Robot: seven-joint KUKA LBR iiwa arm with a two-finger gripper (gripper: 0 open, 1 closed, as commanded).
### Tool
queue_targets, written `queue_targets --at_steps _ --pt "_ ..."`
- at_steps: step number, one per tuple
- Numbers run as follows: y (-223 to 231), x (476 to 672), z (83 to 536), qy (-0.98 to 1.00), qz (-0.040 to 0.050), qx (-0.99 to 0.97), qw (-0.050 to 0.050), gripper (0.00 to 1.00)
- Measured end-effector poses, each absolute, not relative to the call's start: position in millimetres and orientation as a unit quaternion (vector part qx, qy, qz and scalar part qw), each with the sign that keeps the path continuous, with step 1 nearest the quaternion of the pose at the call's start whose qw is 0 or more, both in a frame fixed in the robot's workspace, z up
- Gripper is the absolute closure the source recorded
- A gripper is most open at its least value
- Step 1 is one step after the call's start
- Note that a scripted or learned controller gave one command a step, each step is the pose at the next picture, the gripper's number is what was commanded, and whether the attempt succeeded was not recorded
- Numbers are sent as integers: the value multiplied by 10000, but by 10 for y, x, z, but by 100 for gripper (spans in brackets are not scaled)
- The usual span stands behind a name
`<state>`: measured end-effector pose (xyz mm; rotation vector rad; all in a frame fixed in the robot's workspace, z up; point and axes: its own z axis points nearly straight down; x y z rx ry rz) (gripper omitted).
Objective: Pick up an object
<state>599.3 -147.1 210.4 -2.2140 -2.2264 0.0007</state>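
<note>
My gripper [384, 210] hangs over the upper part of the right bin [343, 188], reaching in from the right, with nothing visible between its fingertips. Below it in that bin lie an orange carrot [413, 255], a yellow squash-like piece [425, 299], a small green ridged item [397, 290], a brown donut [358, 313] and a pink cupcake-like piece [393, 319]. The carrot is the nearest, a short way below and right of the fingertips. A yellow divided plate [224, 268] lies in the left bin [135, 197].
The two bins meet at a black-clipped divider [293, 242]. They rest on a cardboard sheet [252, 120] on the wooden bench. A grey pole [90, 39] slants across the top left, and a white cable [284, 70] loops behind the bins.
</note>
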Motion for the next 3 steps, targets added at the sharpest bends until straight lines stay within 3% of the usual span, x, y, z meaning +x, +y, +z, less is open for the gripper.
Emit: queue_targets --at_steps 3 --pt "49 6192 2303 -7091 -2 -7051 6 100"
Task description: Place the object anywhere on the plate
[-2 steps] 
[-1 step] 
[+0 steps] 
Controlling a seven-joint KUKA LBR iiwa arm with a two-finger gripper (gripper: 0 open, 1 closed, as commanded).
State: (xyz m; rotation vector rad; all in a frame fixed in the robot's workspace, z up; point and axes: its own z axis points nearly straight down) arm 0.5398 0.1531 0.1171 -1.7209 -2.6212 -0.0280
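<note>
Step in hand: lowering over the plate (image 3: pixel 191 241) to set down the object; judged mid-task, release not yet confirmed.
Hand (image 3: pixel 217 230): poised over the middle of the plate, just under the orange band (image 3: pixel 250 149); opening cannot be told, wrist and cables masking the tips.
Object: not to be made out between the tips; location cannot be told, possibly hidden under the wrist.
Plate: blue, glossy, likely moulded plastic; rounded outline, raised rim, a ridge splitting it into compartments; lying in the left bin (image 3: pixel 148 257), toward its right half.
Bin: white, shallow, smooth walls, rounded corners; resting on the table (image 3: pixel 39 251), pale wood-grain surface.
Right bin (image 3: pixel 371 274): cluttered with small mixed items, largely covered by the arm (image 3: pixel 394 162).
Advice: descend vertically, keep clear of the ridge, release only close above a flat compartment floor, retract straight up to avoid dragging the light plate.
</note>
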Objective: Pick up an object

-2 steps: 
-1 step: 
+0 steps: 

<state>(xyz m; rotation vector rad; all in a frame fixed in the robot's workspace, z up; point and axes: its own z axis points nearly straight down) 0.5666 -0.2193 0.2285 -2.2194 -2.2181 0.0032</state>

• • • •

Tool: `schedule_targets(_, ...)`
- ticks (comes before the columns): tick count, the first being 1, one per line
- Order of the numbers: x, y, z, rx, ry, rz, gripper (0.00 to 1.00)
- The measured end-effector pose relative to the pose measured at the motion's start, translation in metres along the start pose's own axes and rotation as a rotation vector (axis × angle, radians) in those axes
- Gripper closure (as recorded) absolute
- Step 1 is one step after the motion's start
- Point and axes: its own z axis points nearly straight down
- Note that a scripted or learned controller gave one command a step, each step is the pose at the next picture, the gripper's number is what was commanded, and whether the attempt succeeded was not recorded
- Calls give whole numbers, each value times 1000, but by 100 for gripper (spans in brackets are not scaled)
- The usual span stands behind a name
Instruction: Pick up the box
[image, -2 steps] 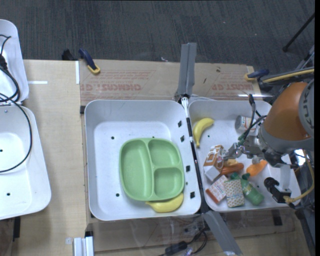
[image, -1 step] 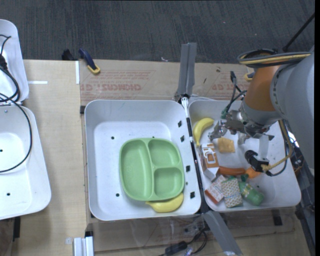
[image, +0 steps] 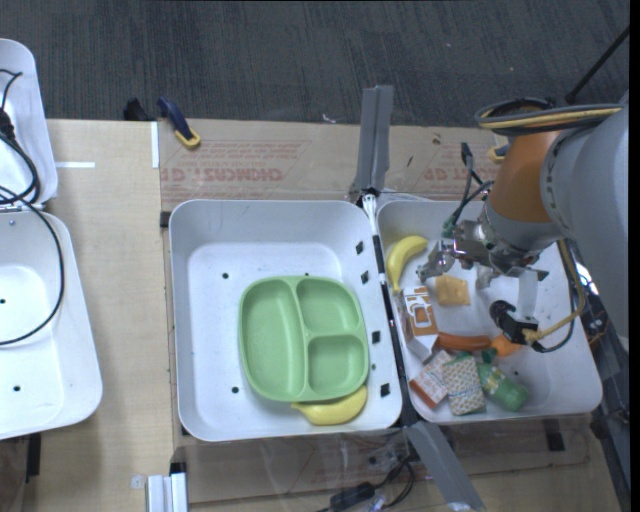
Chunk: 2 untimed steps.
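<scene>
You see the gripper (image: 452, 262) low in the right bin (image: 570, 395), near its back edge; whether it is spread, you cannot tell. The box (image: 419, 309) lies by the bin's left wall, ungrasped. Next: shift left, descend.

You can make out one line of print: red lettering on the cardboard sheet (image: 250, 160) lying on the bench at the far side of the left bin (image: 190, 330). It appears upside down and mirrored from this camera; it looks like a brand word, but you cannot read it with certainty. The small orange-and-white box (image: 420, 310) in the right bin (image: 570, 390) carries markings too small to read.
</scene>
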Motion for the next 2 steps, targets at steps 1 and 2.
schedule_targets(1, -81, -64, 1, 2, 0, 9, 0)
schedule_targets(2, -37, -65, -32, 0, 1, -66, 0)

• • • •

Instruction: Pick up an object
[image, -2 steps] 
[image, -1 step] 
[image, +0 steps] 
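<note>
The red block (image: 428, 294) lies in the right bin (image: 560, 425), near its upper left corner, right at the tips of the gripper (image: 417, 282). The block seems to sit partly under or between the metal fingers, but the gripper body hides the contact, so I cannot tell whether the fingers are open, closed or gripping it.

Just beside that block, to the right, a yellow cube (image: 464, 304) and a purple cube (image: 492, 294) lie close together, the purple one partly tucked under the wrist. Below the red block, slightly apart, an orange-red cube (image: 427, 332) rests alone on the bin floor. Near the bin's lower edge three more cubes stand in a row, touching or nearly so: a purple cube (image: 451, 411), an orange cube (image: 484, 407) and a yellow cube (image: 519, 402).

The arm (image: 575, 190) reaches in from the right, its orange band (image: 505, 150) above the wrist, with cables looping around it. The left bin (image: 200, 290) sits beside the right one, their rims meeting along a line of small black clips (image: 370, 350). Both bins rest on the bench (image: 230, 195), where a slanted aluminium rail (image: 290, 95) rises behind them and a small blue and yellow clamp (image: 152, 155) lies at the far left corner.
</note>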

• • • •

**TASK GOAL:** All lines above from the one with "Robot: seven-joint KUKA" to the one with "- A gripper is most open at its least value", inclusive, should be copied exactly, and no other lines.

**OUTPUT FOR THIS EXERCISE:**
Robot: seven-joint KUKA LBR iiwa arm with a two-finger gripper (gripper: 0 open, 1 closed, as commanded).
### Tool
queue_targets, written `queue_targets --at_steps _ --pt "_ ..."`
- at_steps: step number, one per tuple
- Numbers run as follows: y (-223 to 231), x (476 to 672), z (83 to 536), qy (-0.98 to 1.00), qz (-0.040 to 0.050), qx (-0.99 to 0.97), qw (-0.050 to 0.050), gripper (0.00 to 1.00)
- Measured end-effector poses, each absolute, not relative to the call's start: position in millimetres and orientation as a unit quaternion (vector part qx, qy, qz and scalar part qw), each with the sign that keeps the path continuous, with step 1 nearest the quaternion of the pose at the call's start whose qw is 0 or more, both in a frame fixed in the robot's workspace, z up
- Gripper is the absolute closure the source recorded
- A gripper is most open at its least value

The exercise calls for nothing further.